Introduction
When working for ETL projects, I find there is a need to check if files are landed (or downloaded) completely for next-step processing. We may suffer data lost if we process the files immediately when they are still being transferred. The ideal case is to negotiate a signal with your up-steam. The signal will be shown when all files are finished transferring. In this case, you don’t need to perform an landing check. However, the real world is far from ideal. In this article, I will a quick ways to check file landing.

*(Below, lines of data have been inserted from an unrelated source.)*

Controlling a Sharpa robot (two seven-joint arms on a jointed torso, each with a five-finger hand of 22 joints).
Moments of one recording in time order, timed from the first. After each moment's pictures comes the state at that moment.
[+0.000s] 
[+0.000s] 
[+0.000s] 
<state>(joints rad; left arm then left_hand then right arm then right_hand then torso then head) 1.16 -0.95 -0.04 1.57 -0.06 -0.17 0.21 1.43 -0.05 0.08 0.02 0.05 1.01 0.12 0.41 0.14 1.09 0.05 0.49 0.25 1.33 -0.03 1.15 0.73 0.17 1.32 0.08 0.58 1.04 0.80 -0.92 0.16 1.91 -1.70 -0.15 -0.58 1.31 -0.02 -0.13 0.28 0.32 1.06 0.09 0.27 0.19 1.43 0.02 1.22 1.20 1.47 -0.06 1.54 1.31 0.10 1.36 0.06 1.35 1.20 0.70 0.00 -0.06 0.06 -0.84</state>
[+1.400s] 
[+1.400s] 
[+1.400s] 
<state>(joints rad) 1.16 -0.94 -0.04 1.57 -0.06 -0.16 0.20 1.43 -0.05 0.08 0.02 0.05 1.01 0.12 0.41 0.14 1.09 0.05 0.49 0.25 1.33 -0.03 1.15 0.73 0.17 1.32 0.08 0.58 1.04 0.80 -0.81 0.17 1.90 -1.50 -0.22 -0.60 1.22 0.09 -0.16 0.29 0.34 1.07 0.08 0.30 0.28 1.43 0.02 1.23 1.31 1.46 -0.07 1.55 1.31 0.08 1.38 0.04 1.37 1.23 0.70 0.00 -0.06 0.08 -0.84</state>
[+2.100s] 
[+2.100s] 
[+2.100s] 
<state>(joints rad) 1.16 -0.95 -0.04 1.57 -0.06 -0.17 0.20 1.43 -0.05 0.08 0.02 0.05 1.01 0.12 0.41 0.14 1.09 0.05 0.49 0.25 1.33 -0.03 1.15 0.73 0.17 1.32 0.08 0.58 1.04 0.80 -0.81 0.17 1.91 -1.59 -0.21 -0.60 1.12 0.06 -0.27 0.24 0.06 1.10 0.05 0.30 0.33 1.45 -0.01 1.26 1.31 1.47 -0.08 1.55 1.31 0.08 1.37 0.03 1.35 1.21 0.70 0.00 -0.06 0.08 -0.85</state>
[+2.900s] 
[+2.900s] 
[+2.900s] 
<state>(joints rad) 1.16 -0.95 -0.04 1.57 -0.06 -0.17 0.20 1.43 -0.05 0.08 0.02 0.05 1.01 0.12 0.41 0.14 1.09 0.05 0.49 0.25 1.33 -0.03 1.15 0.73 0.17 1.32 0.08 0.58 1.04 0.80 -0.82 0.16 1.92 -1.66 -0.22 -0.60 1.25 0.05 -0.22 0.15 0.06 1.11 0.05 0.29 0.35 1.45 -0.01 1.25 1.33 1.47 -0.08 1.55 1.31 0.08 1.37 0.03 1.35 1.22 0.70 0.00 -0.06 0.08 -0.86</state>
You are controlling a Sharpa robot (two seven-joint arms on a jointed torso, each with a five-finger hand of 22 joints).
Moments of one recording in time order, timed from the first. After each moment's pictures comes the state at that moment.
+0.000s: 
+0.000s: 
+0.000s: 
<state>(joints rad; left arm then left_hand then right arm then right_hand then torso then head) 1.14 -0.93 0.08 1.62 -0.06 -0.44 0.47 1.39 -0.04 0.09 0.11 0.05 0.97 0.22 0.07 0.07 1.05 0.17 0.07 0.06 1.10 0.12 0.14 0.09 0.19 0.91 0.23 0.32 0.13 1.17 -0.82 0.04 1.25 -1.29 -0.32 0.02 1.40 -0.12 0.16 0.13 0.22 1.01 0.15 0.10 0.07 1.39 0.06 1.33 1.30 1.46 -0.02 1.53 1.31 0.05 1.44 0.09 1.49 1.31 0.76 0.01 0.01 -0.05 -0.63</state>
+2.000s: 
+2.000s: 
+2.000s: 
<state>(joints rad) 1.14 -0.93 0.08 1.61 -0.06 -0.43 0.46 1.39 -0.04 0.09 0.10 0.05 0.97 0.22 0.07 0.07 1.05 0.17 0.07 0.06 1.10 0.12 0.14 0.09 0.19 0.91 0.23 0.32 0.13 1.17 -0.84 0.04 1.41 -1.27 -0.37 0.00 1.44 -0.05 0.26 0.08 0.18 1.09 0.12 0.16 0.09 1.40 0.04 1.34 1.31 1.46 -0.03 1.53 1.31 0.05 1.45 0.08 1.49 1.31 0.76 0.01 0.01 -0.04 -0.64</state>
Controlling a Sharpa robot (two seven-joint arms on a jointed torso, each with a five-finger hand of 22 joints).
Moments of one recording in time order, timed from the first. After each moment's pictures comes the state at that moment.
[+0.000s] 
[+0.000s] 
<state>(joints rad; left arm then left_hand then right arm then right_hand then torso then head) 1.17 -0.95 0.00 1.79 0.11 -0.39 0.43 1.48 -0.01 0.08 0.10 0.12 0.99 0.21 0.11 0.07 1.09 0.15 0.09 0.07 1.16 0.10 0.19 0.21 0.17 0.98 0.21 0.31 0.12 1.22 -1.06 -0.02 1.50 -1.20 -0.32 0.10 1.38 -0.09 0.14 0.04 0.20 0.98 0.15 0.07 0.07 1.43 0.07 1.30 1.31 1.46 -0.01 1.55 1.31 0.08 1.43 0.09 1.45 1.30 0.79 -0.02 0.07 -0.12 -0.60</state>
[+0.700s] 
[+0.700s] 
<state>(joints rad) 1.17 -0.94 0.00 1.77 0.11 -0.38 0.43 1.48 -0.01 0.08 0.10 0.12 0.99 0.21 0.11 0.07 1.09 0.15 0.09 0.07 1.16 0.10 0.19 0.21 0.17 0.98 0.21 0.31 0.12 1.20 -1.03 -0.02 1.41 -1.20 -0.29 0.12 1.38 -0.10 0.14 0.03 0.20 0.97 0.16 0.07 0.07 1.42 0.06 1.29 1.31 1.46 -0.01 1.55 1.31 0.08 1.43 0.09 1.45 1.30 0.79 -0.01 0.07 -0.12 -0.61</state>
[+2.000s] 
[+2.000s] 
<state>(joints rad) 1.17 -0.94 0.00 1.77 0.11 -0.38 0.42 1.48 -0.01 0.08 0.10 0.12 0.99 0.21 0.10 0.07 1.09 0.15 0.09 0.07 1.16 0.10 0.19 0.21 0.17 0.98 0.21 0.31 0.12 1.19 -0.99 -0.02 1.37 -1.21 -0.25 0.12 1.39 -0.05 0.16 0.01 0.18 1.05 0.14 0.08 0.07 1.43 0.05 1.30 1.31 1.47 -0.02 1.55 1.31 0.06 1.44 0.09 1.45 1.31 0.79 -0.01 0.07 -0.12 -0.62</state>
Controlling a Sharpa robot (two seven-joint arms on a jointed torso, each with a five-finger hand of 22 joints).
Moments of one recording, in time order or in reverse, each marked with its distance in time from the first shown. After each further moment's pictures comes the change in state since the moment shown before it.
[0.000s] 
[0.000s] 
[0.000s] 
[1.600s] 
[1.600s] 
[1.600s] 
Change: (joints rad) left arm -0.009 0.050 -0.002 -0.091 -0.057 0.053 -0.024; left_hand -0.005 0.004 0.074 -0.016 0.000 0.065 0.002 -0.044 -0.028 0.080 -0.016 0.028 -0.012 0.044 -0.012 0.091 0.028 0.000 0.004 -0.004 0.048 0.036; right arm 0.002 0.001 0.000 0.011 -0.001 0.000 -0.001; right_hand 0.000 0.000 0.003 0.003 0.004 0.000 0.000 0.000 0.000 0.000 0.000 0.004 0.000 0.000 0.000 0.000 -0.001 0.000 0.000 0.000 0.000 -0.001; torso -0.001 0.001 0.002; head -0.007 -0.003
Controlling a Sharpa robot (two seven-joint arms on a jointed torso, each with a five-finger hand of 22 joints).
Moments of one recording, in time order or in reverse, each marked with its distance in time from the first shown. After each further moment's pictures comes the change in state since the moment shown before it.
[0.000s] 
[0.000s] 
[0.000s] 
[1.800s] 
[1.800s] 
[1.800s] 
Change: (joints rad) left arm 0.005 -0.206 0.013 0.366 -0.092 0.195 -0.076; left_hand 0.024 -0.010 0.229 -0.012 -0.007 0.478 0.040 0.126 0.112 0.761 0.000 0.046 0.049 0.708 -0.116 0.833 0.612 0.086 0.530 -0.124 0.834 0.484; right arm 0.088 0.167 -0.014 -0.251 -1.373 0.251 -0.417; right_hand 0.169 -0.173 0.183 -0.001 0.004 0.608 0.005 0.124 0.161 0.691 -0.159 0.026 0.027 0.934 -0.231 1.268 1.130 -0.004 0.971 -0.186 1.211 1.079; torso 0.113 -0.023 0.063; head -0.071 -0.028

Landing Check without Checksum
If you don’t have checksums, such as sha1sum or md5sum, from your upstream, checking file size and last-modified date is your best bet. If the files are still landing, their sizes and timestamps will continually increase. You can use ls -l --full-time to get this kind info in great precision. It will list all the files in the working directory with timestamps to nano seconds. Below is an example output:
total 72
-rw-r--r-- 1 abc abc 5561 2023-01-15 19:05:42.737438710 +0800 airflow-best-practices.md
-rw-r--r-- 1 abc abc 894 2023-01-15 19:05:42.737438710 +0800 a-life-on-our-planet.md
-rw-r--r-- 1 abc abc 2768 2023-01-15 19:05:42.737438710 +0800 books-2022-oct-16.md
-rw-r--r-- 1 abc abc 9910 2023-01-15 19:05:42.737438710 +0800 data-management-at-scale.md
-rw-r--r-- 1 abc abc 988 2023-01-15 19:50:15.437798695 +0800 etl-quick-ways-to-check-file-landing.md
-rw-r--r-- 1 abc abc 3403 2023-01-15 19:05:42.737438710 +0800 fcwkxb-and-wlsmsyzr.md
-rw-r--r-- 1 abc abc 3018 2023-01-15 19:05:42.737438710 +0800 la-fabrique-du-consommateur.md
-rw-r--r-- 1 abc abc 76 2023-01-15 19:05:42.737438710 +0800 my-first-post.md
-rw-r--r-- 1 abc abc 1647 2023-01-15 19:05:42.737438710 +0800 principles-of-risk-management-and-insurance.md
-rw-r--r-- 1 abc abc 1315 2023-01-15 19:05:42.737438710 +0800 react-learning-path.md
-rw-r--r-- 1 abc abc 5738 2023-01-15 19:05:42.737438710 +0800 revisit-iterator-in-depth.md
-rw-r--r-- 1 abc abc 2404 2023-01-15 19:05:42.737438710 +0800 the-devops-handbook.md
-rw-r--r-- 1 abc abc 703 2023-01-15 19:05:42.737438710 +0800 tumultuous-times.md
-rw-r--r-- 1 abc abc 3493 2023-01-15 19:05:42.737438710 +0800 what-is-education.md
File sizes are listed in the 5th column in bytes (3493 in the last row for example) and timestamps in nano seconds (19:05:42.737438710 for example) with the your timezone (+080 for example). You can save the result to a bash variable, wait for some time, and do this again. You will be able to tell if the files are being changed by comparing the results. Below is a complete snippets:
fileinfo_snapshot_1=$(ls -l --full-time)
sleep 10
fileinfo_snapshot_2=$(ls -l --full-time)
if [ "${fileinfo_snapshot_1}" == "${fileinfo_snapshot_2}" ]; then
echo "The files are not changed in 10 seconds. They should be landed completely."
else
echo "File changes are detected. They are still being transferred."
fi
Limitations
This solution will work in most cases. However, if there is some network outrage and the file landing is disrupted for a long time (longer than 10 seconds for the snippet above), you may still experience data lost. You can increase the waiting interval to reduce this kind of risk. IMO, ten-second waiting is good enough for stable network connection.